• _Task brief_
Give the data back exactly as it stands.

• _Material for this exercise_
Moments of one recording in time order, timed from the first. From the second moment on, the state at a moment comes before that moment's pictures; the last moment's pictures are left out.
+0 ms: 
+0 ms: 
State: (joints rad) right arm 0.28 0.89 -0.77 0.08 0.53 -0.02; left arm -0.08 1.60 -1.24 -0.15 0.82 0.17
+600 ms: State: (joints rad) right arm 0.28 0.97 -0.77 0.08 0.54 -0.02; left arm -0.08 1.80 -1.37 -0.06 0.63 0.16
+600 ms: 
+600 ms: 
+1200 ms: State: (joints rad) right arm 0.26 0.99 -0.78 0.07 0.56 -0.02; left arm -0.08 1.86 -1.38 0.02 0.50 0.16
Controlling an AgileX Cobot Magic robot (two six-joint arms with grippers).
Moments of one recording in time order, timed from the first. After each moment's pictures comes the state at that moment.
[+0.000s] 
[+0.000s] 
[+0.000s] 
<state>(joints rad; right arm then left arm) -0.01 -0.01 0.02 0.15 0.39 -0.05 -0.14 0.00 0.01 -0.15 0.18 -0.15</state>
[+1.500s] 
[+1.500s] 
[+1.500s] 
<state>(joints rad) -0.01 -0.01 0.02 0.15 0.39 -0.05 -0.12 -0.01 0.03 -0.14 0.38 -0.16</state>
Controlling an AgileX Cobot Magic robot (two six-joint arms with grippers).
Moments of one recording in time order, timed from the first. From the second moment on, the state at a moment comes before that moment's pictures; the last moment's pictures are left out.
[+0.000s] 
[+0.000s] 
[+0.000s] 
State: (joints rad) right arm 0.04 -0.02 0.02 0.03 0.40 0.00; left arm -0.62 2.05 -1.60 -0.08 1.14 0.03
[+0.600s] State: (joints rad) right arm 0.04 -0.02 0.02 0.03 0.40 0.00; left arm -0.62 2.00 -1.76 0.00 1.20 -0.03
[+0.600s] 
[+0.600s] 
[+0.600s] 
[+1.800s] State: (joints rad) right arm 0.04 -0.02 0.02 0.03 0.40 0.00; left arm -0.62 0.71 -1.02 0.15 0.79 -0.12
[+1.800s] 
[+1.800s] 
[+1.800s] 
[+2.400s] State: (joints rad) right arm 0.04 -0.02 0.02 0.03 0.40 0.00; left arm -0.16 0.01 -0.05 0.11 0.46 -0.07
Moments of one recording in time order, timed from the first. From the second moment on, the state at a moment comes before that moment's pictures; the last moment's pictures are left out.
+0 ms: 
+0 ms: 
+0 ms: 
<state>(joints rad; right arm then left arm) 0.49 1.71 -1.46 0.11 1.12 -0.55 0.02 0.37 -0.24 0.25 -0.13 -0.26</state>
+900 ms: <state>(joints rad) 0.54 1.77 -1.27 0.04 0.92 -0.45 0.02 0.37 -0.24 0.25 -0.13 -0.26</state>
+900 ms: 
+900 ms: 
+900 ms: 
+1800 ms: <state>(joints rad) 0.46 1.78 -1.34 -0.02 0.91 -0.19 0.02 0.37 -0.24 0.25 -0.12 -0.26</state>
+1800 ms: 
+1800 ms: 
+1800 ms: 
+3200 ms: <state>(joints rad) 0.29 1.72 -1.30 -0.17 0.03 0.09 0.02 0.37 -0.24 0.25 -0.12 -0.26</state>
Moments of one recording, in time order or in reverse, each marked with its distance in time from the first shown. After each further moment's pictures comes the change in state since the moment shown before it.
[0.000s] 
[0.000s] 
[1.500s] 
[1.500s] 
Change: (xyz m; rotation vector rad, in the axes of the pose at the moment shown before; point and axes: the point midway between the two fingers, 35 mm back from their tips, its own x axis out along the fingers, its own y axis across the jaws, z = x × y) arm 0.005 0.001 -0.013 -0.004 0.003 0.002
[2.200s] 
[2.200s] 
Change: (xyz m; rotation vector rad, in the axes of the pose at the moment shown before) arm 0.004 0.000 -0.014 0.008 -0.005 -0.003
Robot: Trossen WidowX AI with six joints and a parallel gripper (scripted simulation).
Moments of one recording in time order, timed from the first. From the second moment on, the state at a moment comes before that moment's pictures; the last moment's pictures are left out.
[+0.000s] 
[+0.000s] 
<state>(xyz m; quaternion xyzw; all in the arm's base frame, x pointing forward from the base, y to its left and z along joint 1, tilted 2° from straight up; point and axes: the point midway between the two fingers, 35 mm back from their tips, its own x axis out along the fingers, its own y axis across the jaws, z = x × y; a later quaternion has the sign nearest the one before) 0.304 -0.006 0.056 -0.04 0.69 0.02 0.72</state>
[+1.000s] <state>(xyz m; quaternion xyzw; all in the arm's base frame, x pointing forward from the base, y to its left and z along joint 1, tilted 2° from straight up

• _Result for this task_
Moments of one recording in time order, timed from the first. From the second moment on, the state at a moment comes before that moment's pictures; the last moment's pictures are left out.
+0 ms: 
+0 ms: 
State: (joints rad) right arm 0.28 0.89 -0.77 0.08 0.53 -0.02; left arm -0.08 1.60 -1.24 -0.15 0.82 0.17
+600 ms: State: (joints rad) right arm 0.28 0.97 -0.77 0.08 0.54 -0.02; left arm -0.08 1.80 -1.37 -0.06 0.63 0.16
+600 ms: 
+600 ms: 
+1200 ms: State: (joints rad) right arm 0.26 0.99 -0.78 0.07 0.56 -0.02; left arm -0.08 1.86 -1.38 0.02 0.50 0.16
Controlling an AgileX Cobot Magic robot (two six-joint arms with grippers).
Moments of one recording in time order, timed from the first. After each moment's pictures comes the state at that moment.
[+0.000s] 
[+0.000s] 
[+0.000s] 
<state>(joints rad; right arm then left arm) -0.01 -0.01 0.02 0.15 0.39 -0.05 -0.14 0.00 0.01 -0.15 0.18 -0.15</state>
[+1.500s] 
[+1.500s] 
[+1.500s] 
<state>(joints rad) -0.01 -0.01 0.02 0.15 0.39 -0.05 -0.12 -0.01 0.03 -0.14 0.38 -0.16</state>
Controlling an AgileX Cobot Magic robot (two six-joint arms with grippers).
Moments of one recording in time order, timed from the first. From the second moment on, the state at a moment comes before that moment's pictures; the last moment's pictures are left out.
[+0.000s] 
[+0.000s] 
[+0.000s] 
State: (joints rad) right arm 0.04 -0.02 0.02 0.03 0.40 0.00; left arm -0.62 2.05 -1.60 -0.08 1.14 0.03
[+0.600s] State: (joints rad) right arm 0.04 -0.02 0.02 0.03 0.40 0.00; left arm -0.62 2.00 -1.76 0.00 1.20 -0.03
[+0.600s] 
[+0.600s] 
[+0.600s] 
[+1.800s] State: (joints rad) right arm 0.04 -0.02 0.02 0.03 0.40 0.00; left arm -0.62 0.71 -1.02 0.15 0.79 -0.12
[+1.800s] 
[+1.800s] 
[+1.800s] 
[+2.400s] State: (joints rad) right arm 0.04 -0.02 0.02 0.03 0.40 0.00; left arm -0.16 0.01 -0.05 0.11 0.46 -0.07
Moments of one recording in time order, timed from the first. From the second moment on, the state at a moment comes before that moment's pictures; the last moment's pictures are left out.
+0 ms: 
+0 ms: 
+0 ms: 
<state>(joints rad; right arm then left arm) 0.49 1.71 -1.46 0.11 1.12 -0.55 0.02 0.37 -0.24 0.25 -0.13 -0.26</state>
+900 ms: <state>(joints rad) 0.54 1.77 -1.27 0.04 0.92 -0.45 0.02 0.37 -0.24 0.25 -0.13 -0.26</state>
+900 ms: 
+900 ms: 
+900 ms: 
+1800 ms: <state>(joints rad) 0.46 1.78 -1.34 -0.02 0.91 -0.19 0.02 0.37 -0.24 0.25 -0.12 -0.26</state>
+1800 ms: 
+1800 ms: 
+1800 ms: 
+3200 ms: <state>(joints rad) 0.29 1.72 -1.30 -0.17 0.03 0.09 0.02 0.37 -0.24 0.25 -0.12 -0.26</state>
Moments of one recording, in time order or in reverse, each marked with its distance in time from the first shown. After each further moment's pictures comes the change in state since the moment shown before it.
[0.000s] 
[0.000s] 
[1.500s] 
[1.500s] 
Change: (xyz m; rotation vector rad, in the axes of the pose at the moment shown before; point and axes: the point midway between the two fingers, 35 mm back from their tips, its own x axis out along the fingers, its own y axis across the jaws, z = x × y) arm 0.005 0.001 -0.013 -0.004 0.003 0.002
[2.200s] 
[2.200s] 
Change: (xyz m; rotation vector rad, in the axes of the pose at the moment shown before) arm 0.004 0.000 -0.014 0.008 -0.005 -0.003
Robot: Trossen WidowX AI with six joints and a parallel gripper (scripted simulation).
Moments of one recording in time order, timed from the first. From the second moment on, the state at a moment comes before that moment's pictures; the last moment's pictures are left out.
[+0.000s] 
[+0.000s] 
<state>(xyz m; quaternion xyzw; all in the arm's base frame, x pointing forward from the base, y to its left and z along joint 1, tilted 2° from straight up; point and axes: the point midway between the two fingers, 35 mm back from their tips, its own x axis out along the fingers, its own y axis across the jaws, z = x × y; a later quaternion has the sign nearest the one before) 0.304 -0.006 0.056 -0.04 0.69 0.02 0.72</state>
[+1.000s] <state>(xyz m; quaternion xyzw; all in the arm's base frame, x pointing forward from the base, y to its left and z along joint 1, tilted 2° from straight up

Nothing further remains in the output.